5. Several sentences are lengthy and unclear, affecting readability. For example, the abstract and introduction sections could be streamlined for better comprehension.
Author Response
We sincerely appreciate your time and effort in reviewing our manuscript. Your constructive feedback has greatly improved our work. Attached file below is our detailed response to each comment
Author Response File: Author Response.pdf
Reviewer 3 Report
Comments and Suggestions for AuthorsThe article proposes a high-gain, multi-band, dual-polarized MIMO SSPP leaky-wave antenna for vehicular communication, addressing challenges in 5G mm-wave frequencies with enhanced bandwidth, efficiency, and isolation. The novelty of this manuscript lies in the integration of SSPP structures for bandwidth and gain enhancement, dual-polarized design for reliability, and compact optimization for vehicular applications. In my view, this work falls within the scope of Technologies and should be published after making some modifications. A few suggestions and clarifications that need to be addressed before publication are presented below.
1. The article contains an issue with its section numbering, featuring two instances of “3.1” and a missing “2.2” section. Such structural inconsistencies may confuse readers regarding the logical flow of the content. It is recommended to carefully review the logical structure of the article and adjust the numbering accordingly.
2. The blue parameter labels in Figure 2 are difficult to discern, which may hinder readers’ understanding of the design details. It is suggested to replace the blue with a higher-contrast color for better visibility. Additionally, the rectangular frame around the “(e)” annotation in Figure 9 appears unnecessary and should be removed to enhance clarity.
3. Although the experimental section mentions the use of a network analyzer and an anechoic chamber, the description of the experimental details is overly brief, making it challenging for readers to replicate the results. It is advised to supplement this section with a comprehensive explanation of the experimental environment and setup to improve the reproducibility of the study.
4. While the paper discusses scenarios such as V2V and V2I, it lacks a deeper analysis of other potential applications, such as autonomous driving and in-vehicle communication. It is recommended to increase the discussion of extended application scenarios, which will help enhance the practical value and impact of the study.
5. The abstract and conclusion sections do not sufficiently highlight the innovative aspects of the work, making it difficult for readers to quickly grasp the core contributions of the paper. It is recommended to emphasize the key innovations more clearly in these sections to better showcase the study's significance.
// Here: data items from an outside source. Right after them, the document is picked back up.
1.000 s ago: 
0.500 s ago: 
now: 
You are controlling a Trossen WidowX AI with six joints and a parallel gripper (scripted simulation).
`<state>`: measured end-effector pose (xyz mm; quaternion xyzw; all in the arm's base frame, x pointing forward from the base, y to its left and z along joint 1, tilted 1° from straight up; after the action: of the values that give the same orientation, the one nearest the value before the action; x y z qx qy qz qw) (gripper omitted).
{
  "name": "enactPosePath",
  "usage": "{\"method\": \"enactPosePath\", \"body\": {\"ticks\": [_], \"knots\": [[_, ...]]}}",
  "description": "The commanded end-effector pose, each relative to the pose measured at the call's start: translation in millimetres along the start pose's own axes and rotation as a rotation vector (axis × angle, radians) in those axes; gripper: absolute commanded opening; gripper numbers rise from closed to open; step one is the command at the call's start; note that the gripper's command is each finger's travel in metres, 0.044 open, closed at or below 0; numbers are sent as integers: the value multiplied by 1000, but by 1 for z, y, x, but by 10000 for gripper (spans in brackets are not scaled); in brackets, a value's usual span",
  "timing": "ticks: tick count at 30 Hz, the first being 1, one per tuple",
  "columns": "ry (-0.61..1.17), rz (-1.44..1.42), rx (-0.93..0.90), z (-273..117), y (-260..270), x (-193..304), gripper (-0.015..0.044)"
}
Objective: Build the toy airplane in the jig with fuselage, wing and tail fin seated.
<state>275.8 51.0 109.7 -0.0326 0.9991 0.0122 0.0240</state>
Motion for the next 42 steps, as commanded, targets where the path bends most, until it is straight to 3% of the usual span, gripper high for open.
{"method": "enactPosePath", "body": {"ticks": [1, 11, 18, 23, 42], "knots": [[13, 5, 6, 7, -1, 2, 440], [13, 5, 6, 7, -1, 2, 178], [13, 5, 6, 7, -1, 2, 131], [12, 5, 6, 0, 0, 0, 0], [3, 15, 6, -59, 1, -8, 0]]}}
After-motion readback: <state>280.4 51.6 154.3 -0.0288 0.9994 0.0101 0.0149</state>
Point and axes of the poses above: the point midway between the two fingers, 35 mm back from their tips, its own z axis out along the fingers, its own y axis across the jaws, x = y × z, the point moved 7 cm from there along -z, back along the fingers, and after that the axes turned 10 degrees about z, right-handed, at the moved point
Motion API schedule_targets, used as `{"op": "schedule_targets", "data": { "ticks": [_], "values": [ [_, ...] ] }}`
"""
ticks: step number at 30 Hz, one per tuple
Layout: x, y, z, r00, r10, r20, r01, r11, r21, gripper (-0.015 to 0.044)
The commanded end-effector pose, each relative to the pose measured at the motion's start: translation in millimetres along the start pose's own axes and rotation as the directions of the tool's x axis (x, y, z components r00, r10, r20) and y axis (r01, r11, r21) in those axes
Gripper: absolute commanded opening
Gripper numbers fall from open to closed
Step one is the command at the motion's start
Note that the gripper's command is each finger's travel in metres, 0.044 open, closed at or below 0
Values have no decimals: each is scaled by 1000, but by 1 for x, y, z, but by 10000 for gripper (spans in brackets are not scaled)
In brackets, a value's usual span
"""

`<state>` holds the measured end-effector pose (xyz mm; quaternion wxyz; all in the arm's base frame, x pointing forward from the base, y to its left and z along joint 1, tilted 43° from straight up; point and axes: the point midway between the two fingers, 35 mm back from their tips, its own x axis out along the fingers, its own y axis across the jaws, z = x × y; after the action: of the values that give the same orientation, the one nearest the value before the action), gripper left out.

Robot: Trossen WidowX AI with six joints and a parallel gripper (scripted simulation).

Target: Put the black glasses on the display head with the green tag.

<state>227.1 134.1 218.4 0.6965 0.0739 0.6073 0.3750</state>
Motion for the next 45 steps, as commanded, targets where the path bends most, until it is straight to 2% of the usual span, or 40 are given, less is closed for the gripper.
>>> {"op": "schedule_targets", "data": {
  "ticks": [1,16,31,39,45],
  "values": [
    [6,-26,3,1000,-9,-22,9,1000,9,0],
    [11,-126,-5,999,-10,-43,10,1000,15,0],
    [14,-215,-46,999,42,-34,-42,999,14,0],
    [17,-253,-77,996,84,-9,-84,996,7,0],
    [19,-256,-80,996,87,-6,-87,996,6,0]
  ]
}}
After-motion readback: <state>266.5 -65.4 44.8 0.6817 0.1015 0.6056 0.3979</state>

6. The method presented in this paper highly relevant to electromagnetic (EM) networks. Could the author briefly discuss the possibility of using D2NN to conduct this communication method. The following references could be included: [1] Gu, Z., Ma, Q., Gao, X., You, J. W. & Cui, T. J. Direct electromagnetic information processing with planar diffractive neural network. Science Advances 10, eado3937 (2024); [2] Gao, X. X. Ma, Q. Gu, Z. Cui, W. Y. Liu, C. Zhang, J. J. Cui, T. J., “Programmable surface plasmonic neural networks for microwave detection and processing,” Nature Electronics, vol. 6, no. 4, pp. 319-328, Apr, 2023.
Author Response
Thank you very much for your valuable comments and suggestions. The response is attached as a file below.
Author Response File: Author Response.pdf
Round 2
Reviewer 2 Report
Comments and Suggestions for AuthorsThe authors have solved all my concerns now. I recommend acceptance for this paper.
Reviewer 3 Report
Comments and Suggestions for AuthorsThe author has addressed all my questions. I agree this paper could be published.